Last Updated on 2022-07-14 by AlexHales
An organization can store enormous amounts of data that has been obtained from various sources and placed in a data warehouse, which serves as a central location. Meaning, data warehouses hold all of the crucial information that companies require to conduct analyses and obtain important business insights from that information. The data that underpins business intelligence (BI) activities ultimately ends up in the data warehouse.
Users may utilize data warehouses to execute logical queries, create precise forecasting models and spot important trends throughout their organization.
But how exactly is a data warehouse designed? Here’s the answer.

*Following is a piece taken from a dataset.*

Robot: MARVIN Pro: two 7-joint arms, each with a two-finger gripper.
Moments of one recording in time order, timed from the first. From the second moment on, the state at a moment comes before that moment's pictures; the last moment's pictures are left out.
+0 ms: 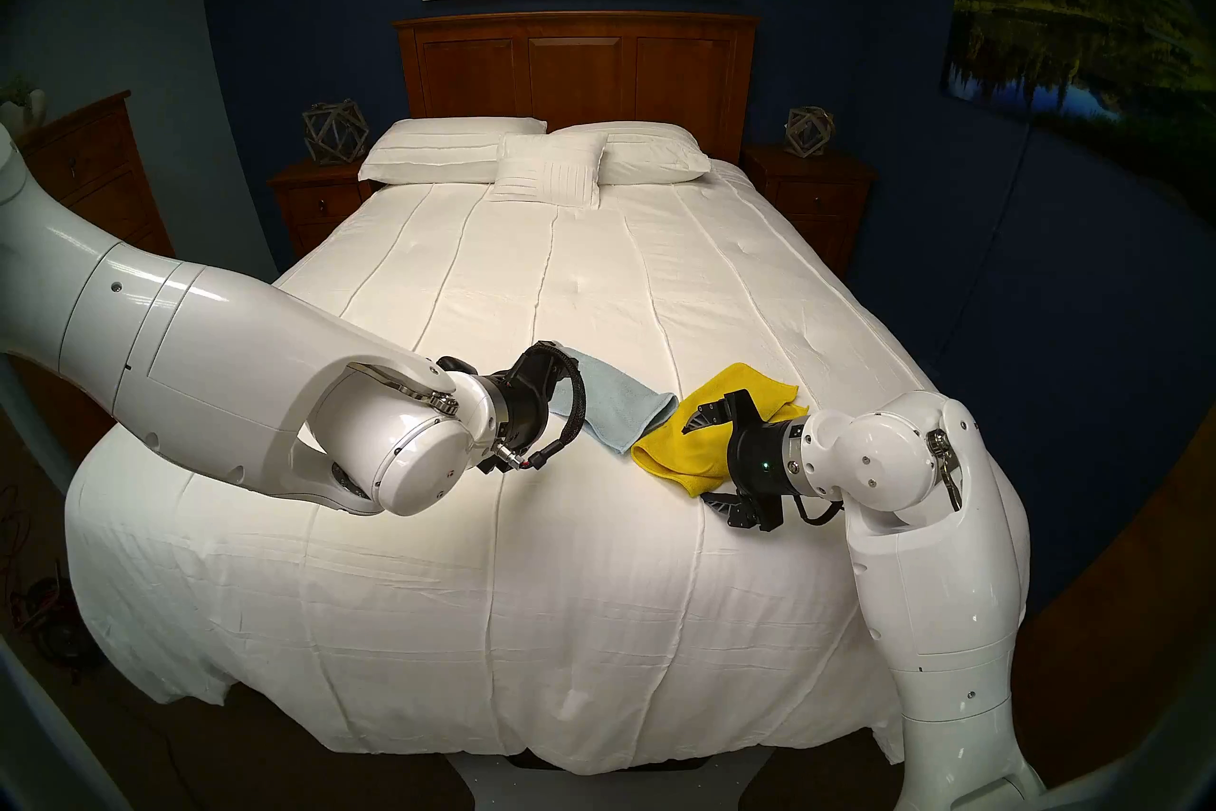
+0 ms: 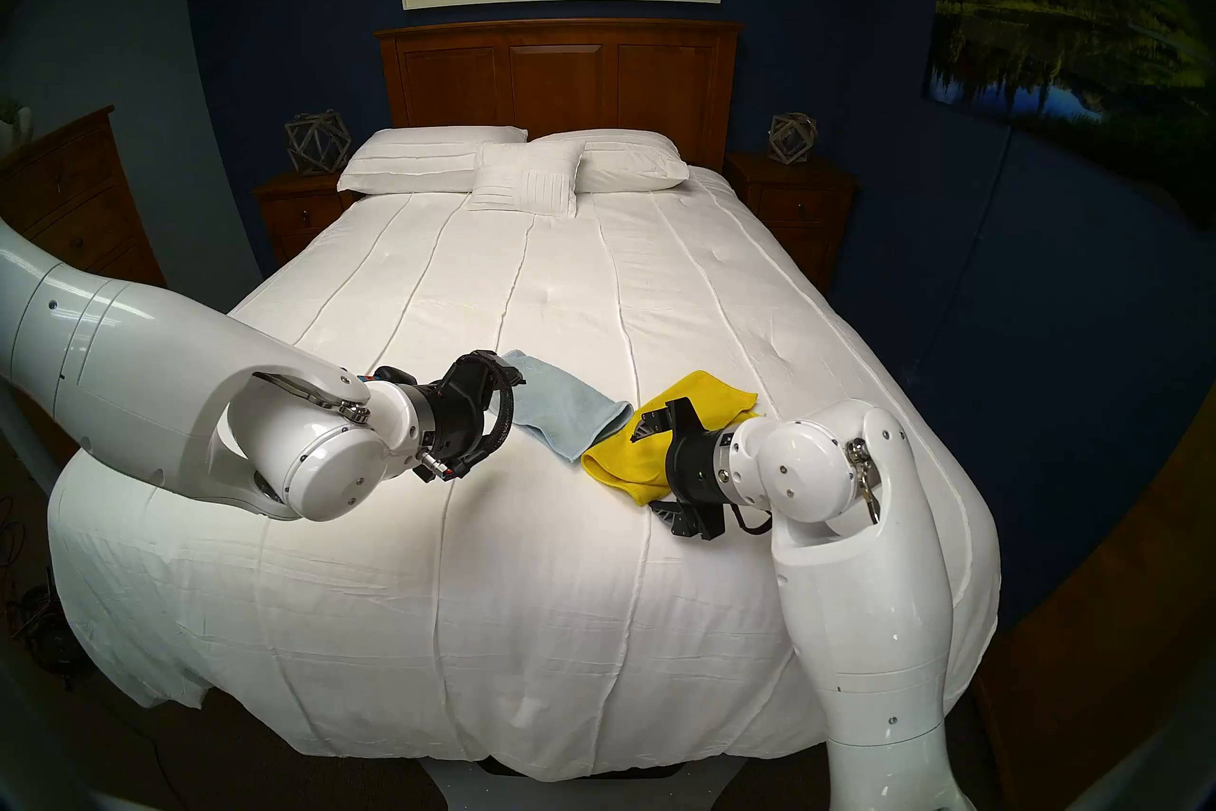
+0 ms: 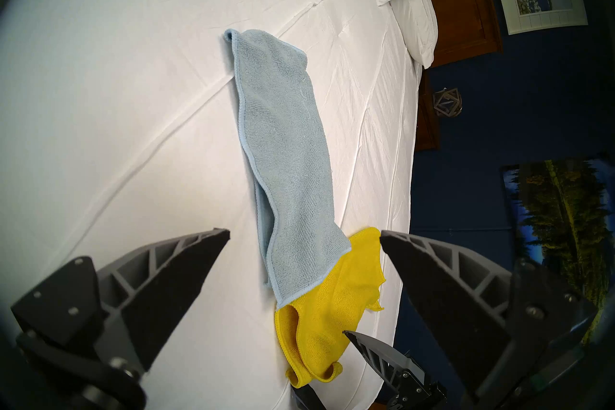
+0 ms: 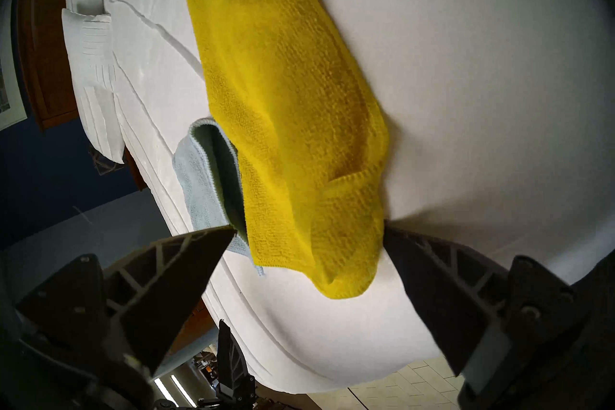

1. Outlining Business Needs
A data warehouse’s design involves the entire organization as it affects every aspect of the business. Since the data in the warehouse determines how effective it is, it is crucial to its success to match departmental demands and goals with the project’s overall objectives. Therefore, the overall query results will be incomplete if you can’t connect all of the sales figures with the marketing data. Marketing data is necessary in order to identify the most valuable leads.
2. Creating the Physical Setting
Development, testing and production are the three main physical settings that make up a data warehouse. These three settings will live on entirely different physical servers, simulating industry-standard best practices for software development.
3. Data modelling
It is the process of visualizing the distribution of data in the warehouse. It’s like a blueprint that helps build linkages between data sets, regulates naming conventions and establishes security procedures that support the broader IT goals. It also aids in the visualization of the relationships between data.
4. Selecting an ETL Solution
The technique users will employ to extract data from the present tech stack or existing storage solutions and load it into the warehouse is called ETL, also known as Extract, Transfer, Load. The choice of an ETL solution deserves close consideration. Since ETL handles the majority of the in-between work, selecting or creating a weak ETL process can ruin your warehouse as a whole.
5. Online Analytic Processing (OLAP) Cube
A user may come across OLAP if they are starting to build the database architecture from scratch or need to maintain their own OLAP cube, which is normally done by a data analyst. Users can easily analyze the data in their warehouse with the use of OLAP. These cubes are frequently used for reporting, but they also have a wide range of other applications.
6. The Front End’s Development
The aforementioned stages are the backend processes. Now it’s time to start the development of the front end. Front-end visualization is required so that consumers may quickly understand and make use of the outcomes of data queries. There are several products such as Tableau and Power BI available on the market that support visualization. One can also create a unique solution, but it may take a lot of work.
7. Optimization of Query
Optimizing the queries is a difficult procedure that is quite tailored to the particular requirements. However, there are a few guiding principles to go over. For example, one should make sure that the resources in the development, testing and production environments are all mirrored so that projects from one environment to another can be pushed without the server stalling.
8. Setting Up a Rollout
Before the warehouse goes live, it is important to consider some important elements like use cases, education and training. In many cases, it may take a week or two before the end users begin to use the warehouse features. Make sure that before the rollout is finished, they receive proper training.
These are the fundamental elements of a warehouse design. However, one must keep in mind that the company might have additional actions not covered in the list. Each data warehouse is unique. The aforementioned ways, precisely, should make it easier for users to comprehend some of the fundamental needs and procedures involved in building a useful data warehouse that offers practical benefits throughout all phases of the company’s operations.
Now get started as you are now prepared to create a data warehouse!